The village records are maintained by the local revenue officials like Village Administrative Officer who was supposed to even verify on this spot during every Fasli year about the actual cultivation, ownership of the land, land revenue to be collected, etc. The failure to keep the records relating to the village updated by the local village officers in a case of the nature, when at least the death of the person was involved, the respondents could not be allowed to take shelter under the plea that the parties concerned have not taken steps to have the revenue records updated.
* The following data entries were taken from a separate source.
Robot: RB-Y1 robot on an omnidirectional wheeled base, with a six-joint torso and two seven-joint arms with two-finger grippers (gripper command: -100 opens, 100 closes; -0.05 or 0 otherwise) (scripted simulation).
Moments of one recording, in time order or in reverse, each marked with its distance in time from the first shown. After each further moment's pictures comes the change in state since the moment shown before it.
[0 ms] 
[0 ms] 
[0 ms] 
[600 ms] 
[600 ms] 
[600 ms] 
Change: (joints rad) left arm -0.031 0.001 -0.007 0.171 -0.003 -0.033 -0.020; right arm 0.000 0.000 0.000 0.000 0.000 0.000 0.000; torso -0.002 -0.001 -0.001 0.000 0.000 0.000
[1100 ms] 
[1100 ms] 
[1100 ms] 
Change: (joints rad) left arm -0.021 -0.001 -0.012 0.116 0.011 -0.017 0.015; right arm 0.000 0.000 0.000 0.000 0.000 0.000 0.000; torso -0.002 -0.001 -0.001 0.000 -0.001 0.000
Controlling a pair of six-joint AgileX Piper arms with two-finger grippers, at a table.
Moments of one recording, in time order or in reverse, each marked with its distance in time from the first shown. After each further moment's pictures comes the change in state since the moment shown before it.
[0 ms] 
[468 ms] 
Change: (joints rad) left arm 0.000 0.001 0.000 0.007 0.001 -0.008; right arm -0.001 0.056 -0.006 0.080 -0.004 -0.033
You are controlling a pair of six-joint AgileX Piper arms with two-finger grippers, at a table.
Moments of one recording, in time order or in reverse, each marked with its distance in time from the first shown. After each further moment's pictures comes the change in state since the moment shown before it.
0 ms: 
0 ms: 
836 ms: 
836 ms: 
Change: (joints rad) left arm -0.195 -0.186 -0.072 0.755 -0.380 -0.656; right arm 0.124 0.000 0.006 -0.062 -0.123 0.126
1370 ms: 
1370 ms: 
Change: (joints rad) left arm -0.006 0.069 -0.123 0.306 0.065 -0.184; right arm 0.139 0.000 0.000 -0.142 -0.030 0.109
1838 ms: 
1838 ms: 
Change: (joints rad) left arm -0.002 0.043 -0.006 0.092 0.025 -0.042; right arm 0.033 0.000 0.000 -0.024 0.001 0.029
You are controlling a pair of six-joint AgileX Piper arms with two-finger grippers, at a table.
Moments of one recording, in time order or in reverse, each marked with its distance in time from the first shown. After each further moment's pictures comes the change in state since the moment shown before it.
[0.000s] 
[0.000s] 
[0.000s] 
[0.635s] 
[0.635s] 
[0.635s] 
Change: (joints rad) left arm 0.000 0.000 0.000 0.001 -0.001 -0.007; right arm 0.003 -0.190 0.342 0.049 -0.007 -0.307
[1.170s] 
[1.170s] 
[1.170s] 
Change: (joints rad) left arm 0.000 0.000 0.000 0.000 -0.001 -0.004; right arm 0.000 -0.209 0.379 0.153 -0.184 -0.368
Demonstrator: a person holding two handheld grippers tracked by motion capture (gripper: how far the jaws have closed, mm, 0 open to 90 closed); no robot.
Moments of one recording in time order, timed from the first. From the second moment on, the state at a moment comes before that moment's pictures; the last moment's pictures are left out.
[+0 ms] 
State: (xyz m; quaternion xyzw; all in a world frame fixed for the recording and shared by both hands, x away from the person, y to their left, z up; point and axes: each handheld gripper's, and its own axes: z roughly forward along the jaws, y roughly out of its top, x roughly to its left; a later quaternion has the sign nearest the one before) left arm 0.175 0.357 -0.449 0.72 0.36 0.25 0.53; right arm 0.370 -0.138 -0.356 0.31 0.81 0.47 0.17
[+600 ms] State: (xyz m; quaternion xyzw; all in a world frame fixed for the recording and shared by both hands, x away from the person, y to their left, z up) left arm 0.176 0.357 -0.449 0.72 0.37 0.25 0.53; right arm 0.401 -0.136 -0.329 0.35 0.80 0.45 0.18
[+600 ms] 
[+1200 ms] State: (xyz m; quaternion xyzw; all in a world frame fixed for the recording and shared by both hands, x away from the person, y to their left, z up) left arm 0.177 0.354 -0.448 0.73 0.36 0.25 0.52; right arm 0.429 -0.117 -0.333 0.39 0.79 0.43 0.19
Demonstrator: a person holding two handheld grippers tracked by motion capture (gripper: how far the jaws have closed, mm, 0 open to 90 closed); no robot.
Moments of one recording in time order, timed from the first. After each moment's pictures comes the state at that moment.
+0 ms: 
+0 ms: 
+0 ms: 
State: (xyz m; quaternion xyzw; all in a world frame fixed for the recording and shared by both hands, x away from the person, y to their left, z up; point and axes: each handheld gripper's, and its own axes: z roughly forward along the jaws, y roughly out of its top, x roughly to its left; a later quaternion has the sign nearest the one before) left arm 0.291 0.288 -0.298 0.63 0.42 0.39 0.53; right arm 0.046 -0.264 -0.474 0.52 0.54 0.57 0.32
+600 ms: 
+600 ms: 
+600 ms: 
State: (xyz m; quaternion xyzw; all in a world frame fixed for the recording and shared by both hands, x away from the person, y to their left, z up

I have already observed that the Land Acquisition Officer was very well aware of the death of the original owner even at the time of issuance of notice for enquiry under Sec.5-A. In fairness he could have verified the heirs of the deceased from the local village officers, namely, Village Administrative Officers. Had the concerned officer taken necessary steps at the appropriate time, namely, at the time of 5-A enquiry, ascertained the heirs of the deceased erstwhile owner and issued notice to them, no interference would be called for in the acquisition proceedings. It is also clear that after knowing the fact that the erstwhile owner of the land in question had died long before, the respondents proceeded further by issuing declaration under Sec.6 of the Act in the name of a dead person. The procedure adopted by the respondents cannot be countenanced. 9. One more interesting factor to be mentioned here is that in respect of the enquiry for fixing compensation amount for other land, namely, 75 cents in S.F.No.128/2B acquired for the formation of Coimbatore-Siruvani Road, the very same authority issued notices under Secs.9(3) and 10 of the Land Acquisition Act, and the same were served on the petitioners herein for award enquiry and award was also passed in favour of the petitioners and others. While so, it is unfortunate that the very same authority did not take any effort to send notices to the petitioners in respect of the land in question, namely, 52 cents in S.F.No.128/2C. 10. Under these circumstances, the impugned acquisition proceedings are quashed and the writ petition is allowed as prayed for. No costs. Consequently, the interim injunction application is closed.